DATA EXTRACT Block Start

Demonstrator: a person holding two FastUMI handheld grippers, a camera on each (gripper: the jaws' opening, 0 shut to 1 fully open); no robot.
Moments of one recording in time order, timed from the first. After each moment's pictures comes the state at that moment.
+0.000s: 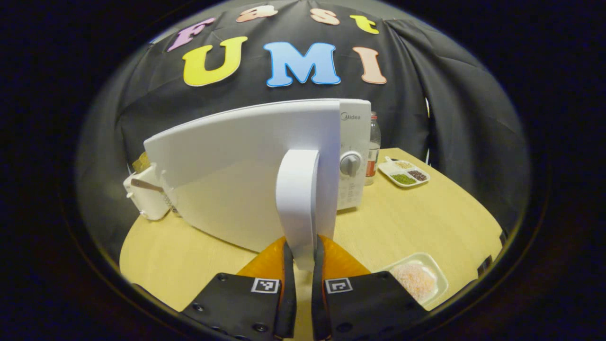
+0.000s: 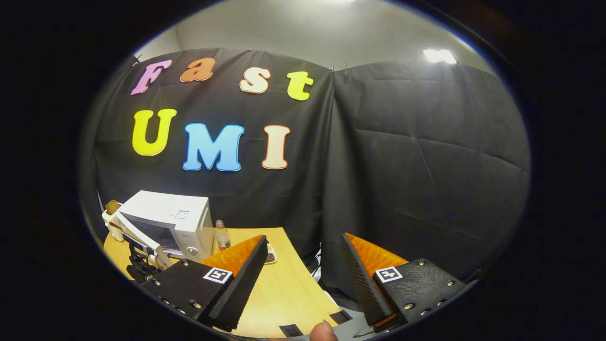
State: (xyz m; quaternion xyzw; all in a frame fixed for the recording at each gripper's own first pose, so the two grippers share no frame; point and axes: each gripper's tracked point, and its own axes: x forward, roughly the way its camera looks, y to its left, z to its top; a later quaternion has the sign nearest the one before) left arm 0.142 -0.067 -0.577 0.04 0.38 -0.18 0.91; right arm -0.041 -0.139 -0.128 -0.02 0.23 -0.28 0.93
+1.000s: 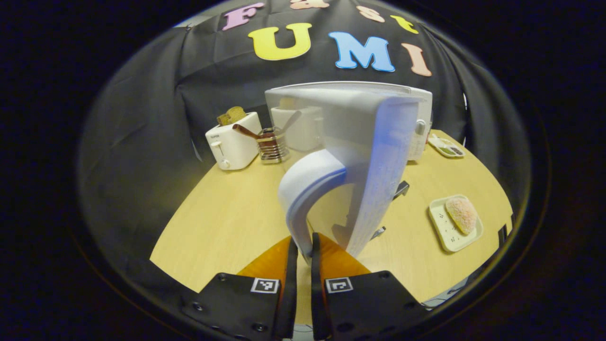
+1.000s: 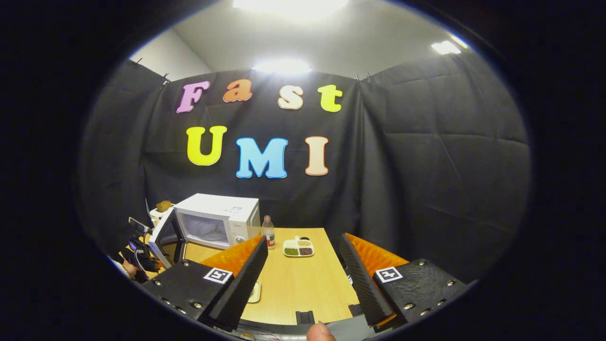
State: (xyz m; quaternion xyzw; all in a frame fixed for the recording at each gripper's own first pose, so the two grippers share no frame) left arm 0.040 0.152 -0.556 0.07 0.44 -0.06 0.89; right arm -0.143 -0.095 -0.120 0.02 0.18 -0.15 0.97
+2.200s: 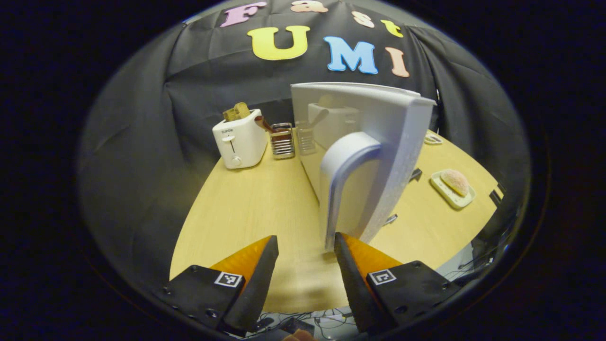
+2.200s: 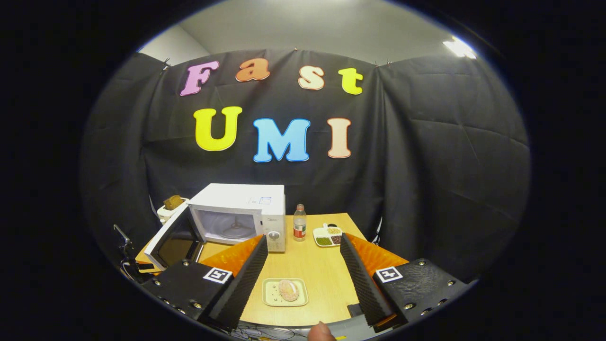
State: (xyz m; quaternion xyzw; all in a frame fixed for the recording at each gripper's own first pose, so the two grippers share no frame) left arm 0.012 0.299 -0.555 0.08 0.44 -0.15 0.88; right arm -0.052 0.052 -0.160 0.03 0.25 -0.14 0.96
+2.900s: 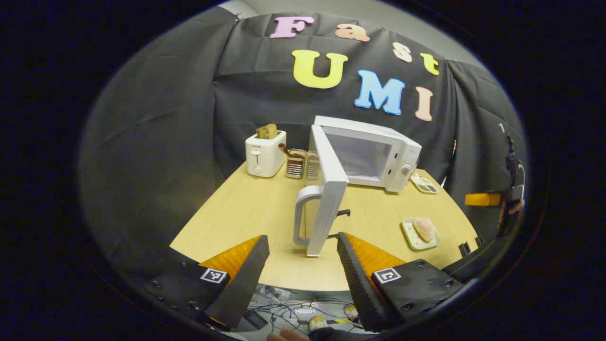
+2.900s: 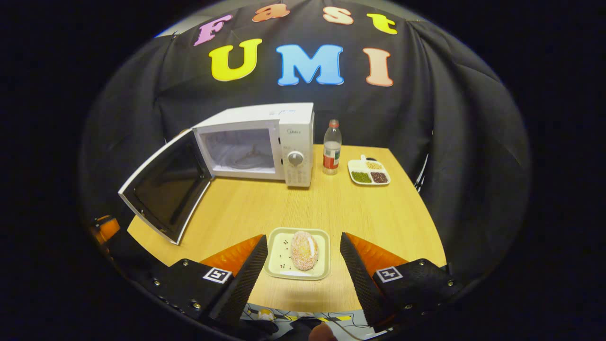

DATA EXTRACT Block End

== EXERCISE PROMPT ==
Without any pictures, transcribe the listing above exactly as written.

== RESPONSE BOX ==
Demonstrator: a person holding two FastUMI handheld grippers, a camera on each (gripper: the jaws' opening, 0 shut to 1 fully open); no robot.
Moments of one recording in time order, timed from the first. After each moment's pictures comes the state at that moment.
+0.000s: 
+0.000s: 
State: (xyz m; quaternion xyzw; all in a frame fixed for the recording at each gripper's own first pose, so the two grippers share no frame; point and axes: each gripper's tracked point, and its own axes: x forward, roughly the way its camera looks, y to its left, z to its top; a later quaternion has the sign nearest the one before) left arm 0.142 -0.067 -0.577 0.04 0.38 -0.18 0.91; right arm -0.041 -0.139 -0.128 -0.02 0.23 -0.28 0.93
+1.000s: 
+1.000s: 
State: (xyz m; quaternion xyzw; all in a frame fixed for the recording at each gripper's own first pose, so the two grippers share no frame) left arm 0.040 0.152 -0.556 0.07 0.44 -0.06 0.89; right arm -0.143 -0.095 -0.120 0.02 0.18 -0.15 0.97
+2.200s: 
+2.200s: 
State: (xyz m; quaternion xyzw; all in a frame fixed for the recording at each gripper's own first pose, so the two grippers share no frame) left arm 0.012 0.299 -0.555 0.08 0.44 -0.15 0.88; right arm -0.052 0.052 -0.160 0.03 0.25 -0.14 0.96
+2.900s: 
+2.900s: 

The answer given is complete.